Could Elon Musk Upend NASA’s Return to the Moon? Astronaut Weighs In
Last December, President-elect Donald Trump tapped Jared Isaacman, a tech billionaire who traveled twice to space with Elon Musk’s SpaceX, to serve as the next NASA administrator. Isaacman’s appointment raised questions on how the businessman may wield his power in the upcoming administration to help SpaceX land billion-dollar contracts with NASA. One NASA astronaut reassured skeptics that, while changes may be expected, they have nothing to worry about.
During a panel at the 2025 CES in Las Vegas yesterday (Jan. 9), a lineup of NASA leaders were asked to address concerns that the upcoming Trump administration may derail the space agency’s Artemis program to go back to the Moon and instead focus on Mars due to Musk’s influence.
Reid Wiseman, commander of NASA’s Artemis II mission to fly the agency’s Space Launch System (SLS) rocket with a crew around the Moon, stepped in to comment, saying while changes to NASA’s priorities are possible, NASA’s “two bosses” include the President and “taxpayers—not companies.”
“We work for the government. We do not work for profit, and we will do what we are told to do,” Wiseman said.

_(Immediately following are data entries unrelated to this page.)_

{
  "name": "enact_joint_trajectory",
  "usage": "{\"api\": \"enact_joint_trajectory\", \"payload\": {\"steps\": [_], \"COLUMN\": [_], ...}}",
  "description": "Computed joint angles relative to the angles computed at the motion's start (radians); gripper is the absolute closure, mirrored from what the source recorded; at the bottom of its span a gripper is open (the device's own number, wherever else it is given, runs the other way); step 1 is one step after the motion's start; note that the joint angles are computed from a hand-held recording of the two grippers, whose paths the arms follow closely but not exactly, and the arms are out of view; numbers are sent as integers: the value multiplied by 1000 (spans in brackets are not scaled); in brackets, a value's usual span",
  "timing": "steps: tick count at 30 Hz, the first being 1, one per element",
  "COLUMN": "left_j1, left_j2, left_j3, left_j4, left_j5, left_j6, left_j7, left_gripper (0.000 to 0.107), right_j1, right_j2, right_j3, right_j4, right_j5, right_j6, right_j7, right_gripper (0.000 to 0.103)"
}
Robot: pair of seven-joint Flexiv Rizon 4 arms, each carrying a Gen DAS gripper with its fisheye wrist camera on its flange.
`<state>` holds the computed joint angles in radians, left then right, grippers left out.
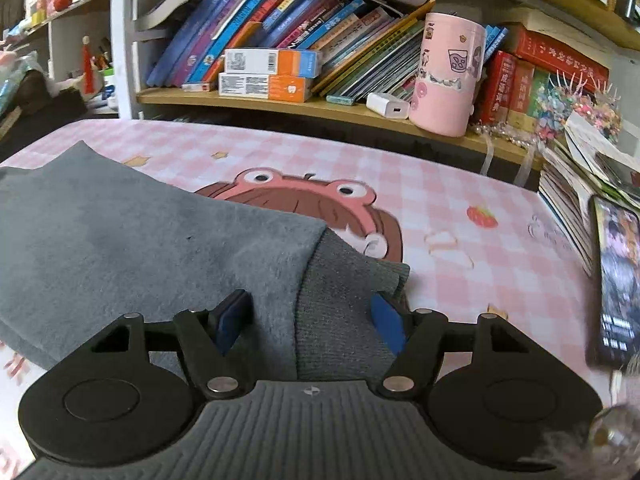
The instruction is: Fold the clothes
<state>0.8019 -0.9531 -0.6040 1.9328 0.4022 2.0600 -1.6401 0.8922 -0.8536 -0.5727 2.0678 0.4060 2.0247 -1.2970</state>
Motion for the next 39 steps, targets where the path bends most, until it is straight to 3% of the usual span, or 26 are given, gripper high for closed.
{"api": "enact_joint_trajectory", "payload": {"steps": [4, 8, 11, 13, 16, 19, 26, 39], "left_j1": [-57, -78, -67, -58, -72, -96, -91, -353], "left_j2": [4, -8, -21, -28, -19, -3, -7, 107], "left_j3": [36, 44, 28, 19, 34, 60, 56, 303], "left_j4": [-24, -47, -56, -59, -60, -60, -60, -64], "left_j5": [-36, -34, -15, -4, -9, -21, -15, -200], "left_j6": [12, 24, 21, 20, 19, 17, 21, -44], "left_j7": [-10, -34, -49, -57, -61, -59, -68, 49], "left_gripper": [39, 25, 20, 19, 18, 18, 15, 4], "right_j1": [-55, -24, 28, 4, -74, -155, -230, -390], "right_j2": [-9, -20, -52, -46, -5, 13, -24, -15], "right_j3": [23, -6, -44, -9, 82, 171, 280, 479], "right_j4": [-38, -30, -23, -22, -28, -65, -149, -174], "right_j5": [-23, 21, 87, 66, -55, -180, -292, -324], "right_j6": [-2, 40, 171, 290, 372, 340, 247, 235], "right_j7": [2, -6, -60, -106, -146, -165, -271, -364], "right_gripper": [31, 25, 16, 14, 13, 13, 13, 0]}}
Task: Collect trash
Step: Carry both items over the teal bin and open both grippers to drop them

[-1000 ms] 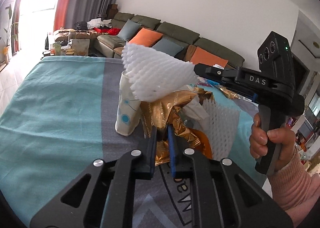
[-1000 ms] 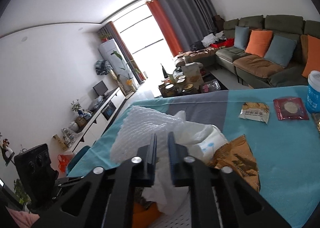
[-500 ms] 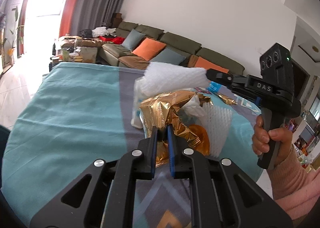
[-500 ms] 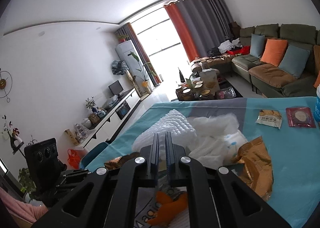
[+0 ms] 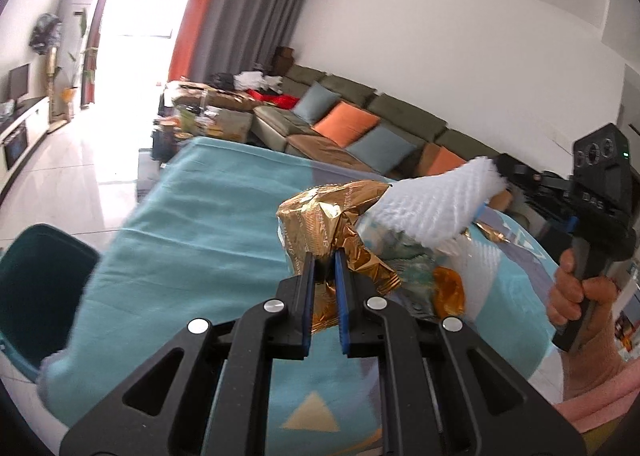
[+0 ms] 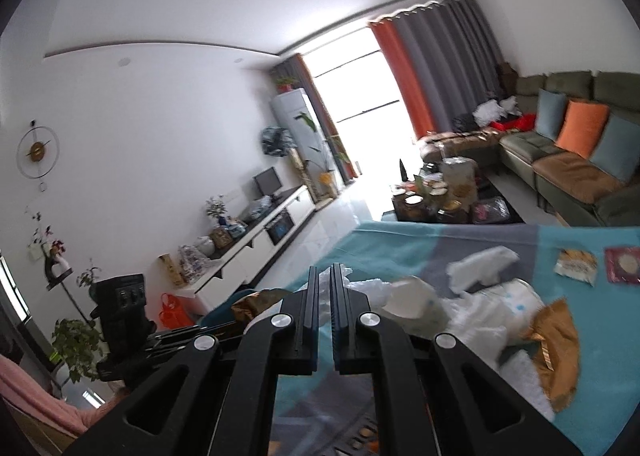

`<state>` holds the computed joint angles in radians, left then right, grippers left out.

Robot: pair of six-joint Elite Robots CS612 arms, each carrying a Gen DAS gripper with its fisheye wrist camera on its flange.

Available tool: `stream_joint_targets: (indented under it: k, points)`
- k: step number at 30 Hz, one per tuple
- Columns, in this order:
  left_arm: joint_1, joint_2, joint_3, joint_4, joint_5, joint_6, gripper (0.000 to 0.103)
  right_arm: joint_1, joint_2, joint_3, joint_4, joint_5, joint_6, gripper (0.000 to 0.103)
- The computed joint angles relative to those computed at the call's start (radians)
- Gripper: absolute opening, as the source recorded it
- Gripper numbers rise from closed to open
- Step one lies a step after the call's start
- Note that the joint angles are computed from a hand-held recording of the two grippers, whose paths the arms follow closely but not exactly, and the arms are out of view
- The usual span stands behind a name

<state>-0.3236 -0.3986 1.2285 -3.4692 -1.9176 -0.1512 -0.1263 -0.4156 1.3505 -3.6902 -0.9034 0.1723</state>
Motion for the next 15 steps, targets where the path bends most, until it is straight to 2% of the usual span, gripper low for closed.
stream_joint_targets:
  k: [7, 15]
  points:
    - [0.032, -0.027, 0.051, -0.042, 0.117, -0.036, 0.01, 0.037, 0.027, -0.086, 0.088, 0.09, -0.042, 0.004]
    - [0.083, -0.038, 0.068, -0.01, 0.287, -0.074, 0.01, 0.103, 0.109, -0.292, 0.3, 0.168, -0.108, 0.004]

That said, Wiseman noted that NASA’s partnership with the private sector is key to driving its missions forward. Going back to the Moon, he said, is a step towards exploring other planets like Mars, aligning with Musk’s and NASA’s goal to pursue missions across the solar system.

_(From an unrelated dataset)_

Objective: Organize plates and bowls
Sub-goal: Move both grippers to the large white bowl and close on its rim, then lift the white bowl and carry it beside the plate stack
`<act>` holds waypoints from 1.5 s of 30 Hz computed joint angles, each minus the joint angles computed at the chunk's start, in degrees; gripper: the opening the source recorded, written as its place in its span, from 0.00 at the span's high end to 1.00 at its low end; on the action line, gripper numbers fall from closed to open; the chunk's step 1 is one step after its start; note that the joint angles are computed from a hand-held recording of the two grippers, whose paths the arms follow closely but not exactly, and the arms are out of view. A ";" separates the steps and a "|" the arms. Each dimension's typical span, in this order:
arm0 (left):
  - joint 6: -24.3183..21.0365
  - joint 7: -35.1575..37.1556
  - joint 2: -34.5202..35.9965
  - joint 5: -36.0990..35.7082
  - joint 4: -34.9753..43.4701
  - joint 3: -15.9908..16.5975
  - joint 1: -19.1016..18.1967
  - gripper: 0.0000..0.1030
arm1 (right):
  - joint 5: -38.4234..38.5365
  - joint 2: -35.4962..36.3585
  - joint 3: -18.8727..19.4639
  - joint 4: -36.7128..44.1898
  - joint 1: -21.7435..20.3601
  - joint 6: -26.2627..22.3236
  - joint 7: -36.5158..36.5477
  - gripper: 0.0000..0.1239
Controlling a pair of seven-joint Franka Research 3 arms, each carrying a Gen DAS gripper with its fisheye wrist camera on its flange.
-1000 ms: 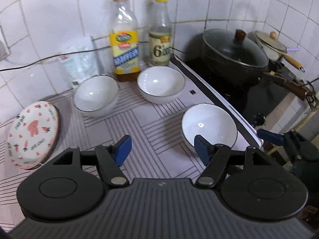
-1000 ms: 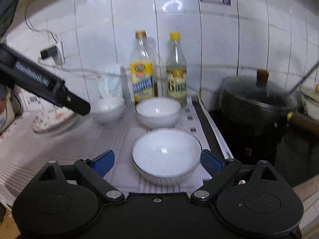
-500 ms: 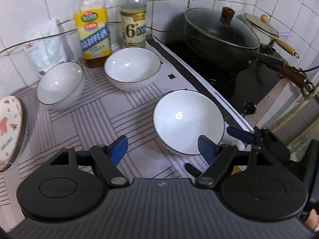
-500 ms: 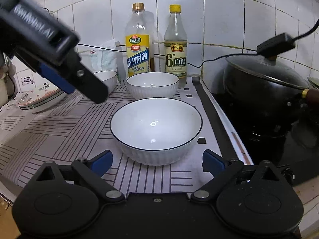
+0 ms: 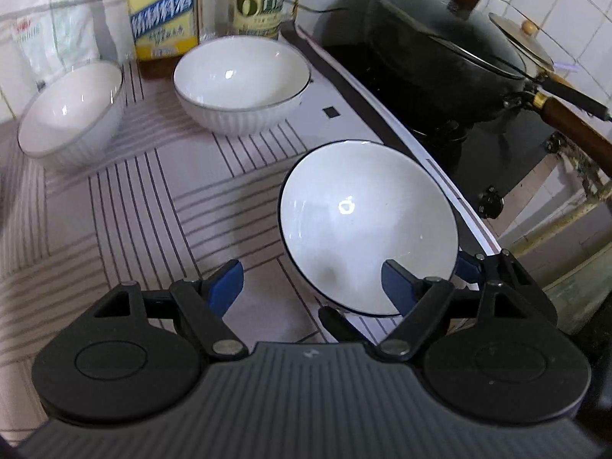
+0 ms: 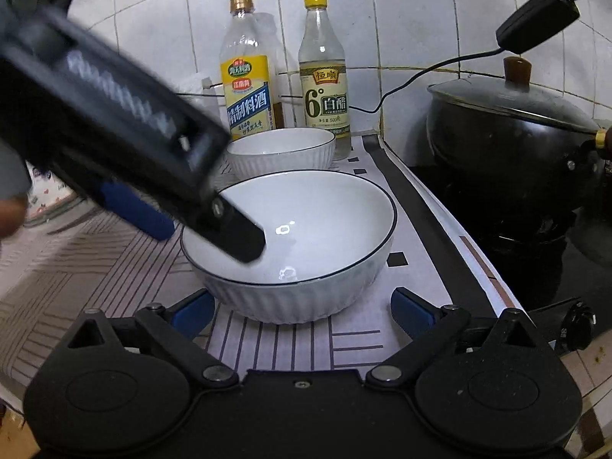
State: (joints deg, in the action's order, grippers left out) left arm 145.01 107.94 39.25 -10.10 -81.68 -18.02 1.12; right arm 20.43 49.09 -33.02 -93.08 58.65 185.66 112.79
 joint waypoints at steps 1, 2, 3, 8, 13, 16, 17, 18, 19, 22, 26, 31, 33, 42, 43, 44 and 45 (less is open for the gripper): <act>0.23 0.21 0.13 -0.63 -0.21 -0.39 0.47 0.25 | 0.05 -0.01 0.29 0.08 -0.21 0.32 -0.01 0.19; 0.52 0.47 0.28 -1.20 -0.37 -0.74 0.86 0.28 | 0.20 0.22 0.13 0.28 -0.09 0.44 0.00 0.19; 0.79 0.49 0.56 -1.62 -0.30 -0.91 1.05 0.28 | 0.30 0.47 -0.11 0.49 0.11 0.51 -0.08 0.19; 0.27 0.38 2.29 -3.23 1.09 -1.54 1.71 0.53 | 0.48 2.00 -0.51 2.64 0.07 -0.19 -0.30 0.19; -2.36 -0.42 4.29 -5.95 3.44 -2.58 2.85 0.72 | -0.14 3.97 -1.24 5.02 -0.16 -0.48 1.49 0.19; -1.89 -0.76 4.09 -6.11 3.16 -2.15 2.58 0.74 | -0.14 4.13 -0.11 5.65 -1.18 0.12 1.56 0.19; -2.01 -0.87 4.10 -6.25 3.20 -2.15 2.62 0.74 | 0.01 4.20 -0.27 5.54 -0.99 0.31 1.62 0.19; -2.13 -0.78 4.08 -6.43 3.19 -2.24 2.74 0.74 | 0.20 4.27 -0.37 5.45 -0.86 0.52 1.62 0.19; -2.25 -0.65 4.01 -6.50 3.15 -2.26 2.80 0.74 | 0.46 4.29 -0.38 5.32 -0.78 0.77 1.59 0.19; -2.62 -0.82 4.17 -6.57 3.59 -2.05 2.72 0.74 | 1.07 4.00 0.35 5.28 -1.18 0.93 1.00 0.19; -3.24 -1.02 3.99 -6.95 3.80 -1.96 3.00 0.74 | 1.07 3.35 0.93 5.35 -1.33 0.11 0.38 0.19; -3.04 -1.49 2.43 -7.57 2.14 -1.63 3.55 0.74 | -0.96 2.92 1.47 6.43 -1.86 -1.30 0.25 0.19; -2.37 -1.31 1.54 -7.89 0.86 -1.60 3.98 0.74 | -2.10 2.20 3.23 6.70 -3.11 -1.20 -0.14 0.19; -0.05 -0.88 -3.42 -10.21 -4.92 -1.26 6.67 0.74 | -4.24 0.88 8.81 8.68 -6.37 0.34 -3.44 0.19; 0.21 -0.83 -4.00 -10.59 -5.52 -1.20 6.99 0.74 | -4.31 0.95 9.60 9.33 -6.91 0.38 -4.13 0.19; 0.73 -0.74 -4.76 -10.99 -6.40 -1.12 7.32 0.74 | -4.39 0.96 10.50 9.95 -7.47 0.48 -4.84 0.19; 1.37 -0.75 -5.54 -11.20 -7.30 -0.90 7.50 0.74 | -4.44 1.00 11.42 10.56 -8.01 0.66 -5.54 0.19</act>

“Elon Musk is probably the greatest inventor of our time, maybe of all time,” the astronaut said. “He wants to get to Mars, and we want to get to Mars, and we are contract with his company SpaceX to get us onto the surface of the Moon, which will prove out how we’re going to get to Mars.” He was referring to SpaceX’s billion-dollar contracts to build a human landing system for the Artemis program. Wiseman said he has close friends who work at SpaceX.
Currently, SpaceX launches NASA astronauts to the International Space Station every six months. “This is exactly where we wanted to be, and this is actually beyond where I thought we would be going in the next 10 years,” Wiseman said. “I look at it all now as very positive.”

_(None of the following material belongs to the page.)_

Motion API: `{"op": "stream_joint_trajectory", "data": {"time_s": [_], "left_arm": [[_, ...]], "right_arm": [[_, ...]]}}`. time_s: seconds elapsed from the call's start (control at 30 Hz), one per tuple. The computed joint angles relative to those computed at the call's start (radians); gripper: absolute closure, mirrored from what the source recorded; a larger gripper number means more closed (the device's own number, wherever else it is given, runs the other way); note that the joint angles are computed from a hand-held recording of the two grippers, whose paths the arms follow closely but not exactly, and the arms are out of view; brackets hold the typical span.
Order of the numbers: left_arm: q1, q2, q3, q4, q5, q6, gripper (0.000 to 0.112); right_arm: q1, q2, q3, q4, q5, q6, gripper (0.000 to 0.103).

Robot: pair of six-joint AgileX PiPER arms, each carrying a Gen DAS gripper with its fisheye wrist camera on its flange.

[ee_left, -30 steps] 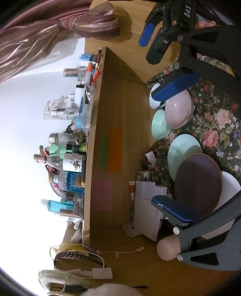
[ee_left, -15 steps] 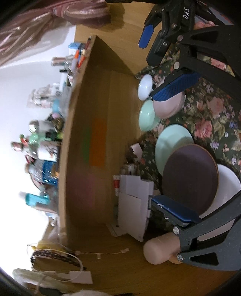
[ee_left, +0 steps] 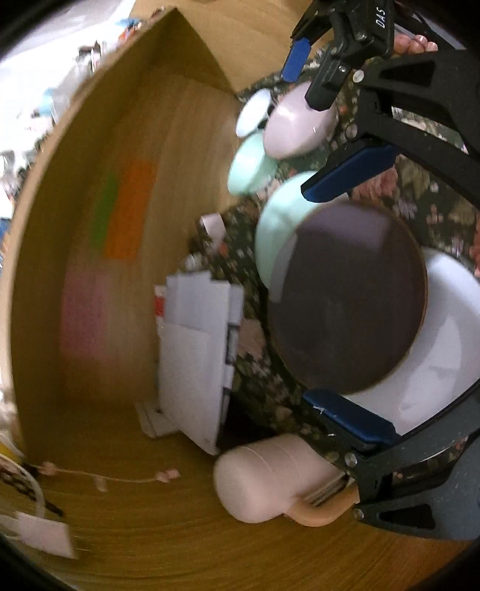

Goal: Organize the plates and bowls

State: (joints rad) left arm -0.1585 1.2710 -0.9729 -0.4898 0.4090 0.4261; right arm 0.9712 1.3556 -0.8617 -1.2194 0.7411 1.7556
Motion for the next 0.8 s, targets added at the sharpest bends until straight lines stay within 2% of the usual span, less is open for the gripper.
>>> {"op": "stream_joint_trajectory", "data": {"time_s": [0.2, 0.37, 0.47, 0.8], "left_arm": [[0.072, 0.102, -0.041, 0.034, 0.053, -0.021, 0.03], [0.134, 0.171, -0.069, 0.013, 0.096, -0.001, 0.036], [0.16, 0.198, -0.087, 0.006, 0.132, 0.007, 0.042], [0.203, 0.253, -0.13, -0.063, 0.234, 0.072, 0.063]], "right_arm": [[-0.104, 0.106, -0.069, 0.065, -0.147, -0.117, 0.008], [-0.168, 0.187, -0.133, 0.174, -0.233, -0.242, 0.023], [-0.196, 0.232, -0.177, 0.25, -0.255, -0.33, 0.036], [-0.284, 0.326, -0.267, 0.486, -0.339, -0.566, 0.059]]}}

The NASA astronaut’s praise for SpaceX contrasts with Musk’s public criticism of NASA programs. In late December, the entrepreneur vented on X that NASA’s “Artemis architecture” is “extremely inefficient” and that exploring the Moon is a “jobs-maximizing program” instead of a “results-maximizing one.”
A few days later, Musk posted on the social media platform that “we’re going straight to Mars” because “the Moon is a distraction,” a subtle dig at NASA’s current priorities.
Some space experts expect SpaceX to achieve interplanetary missions faster than NASA. SpaceX has 25 Starship test flights planned for 2025 and aims to launch uncrewed Starship missions to Mars in two years.
NASA’s last rocket mission was in November 2022 when it launch the Artemis I mission with an SLS rocket to send a capsule to fly around the Moon. The Artemis II mission has been delayed to no earlier than April 2026.